= Rebecca Barthelmie =

Wind energy scholar

Rebecca Jane Barthelmie is an atmospheric scientist and scholar of wind energy, including the effects of climate change on wind energy, estimation of the power production of wind farms, and the wakes created downwind from wind turbines. She has been called "the recognized expert on British offshore wind farms". Educated in England, she has worked in Denmark, Scotland, and the US, where she is a Croll Fellow and professor in the Sibley School of Mechanical and Aerospace Engineering at Cornell University.

==Education and career==
Barthelmie has a Ph.D. from the University of East Anglia, where she was affiliated with the Climatic Research Unit from 1985 to 1992. After working for the Risø National Laboratory in Denmark (which later became incorporated into the Technical University of Denmark) she moved to the University of Edinburgh in Scotland as a professor of engineering in 2006.

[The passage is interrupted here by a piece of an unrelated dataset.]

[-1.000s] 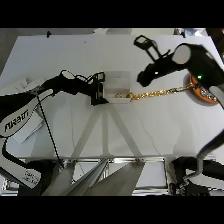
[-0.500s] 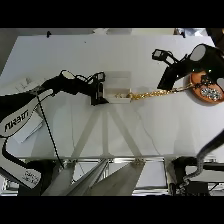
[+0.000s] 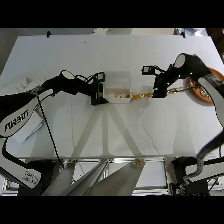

She became a professor of atmospheric science and sustainability at Indiana University Bloomington in the US before moving in 2014 to her present position at Cornell University. She was Otto Mønsted Guest Professor at the Technical University of Denmark in 2015, and a Fulbright Scholar there in 2018; she continues to hold an honorary professorship at the university.

She is a former co-editor-in-chief of the journal Wind Energy.

==Recognition==
Barthelmie was the 2009 recipient of the Academy Scientific Award of the European Wind Energy Academy.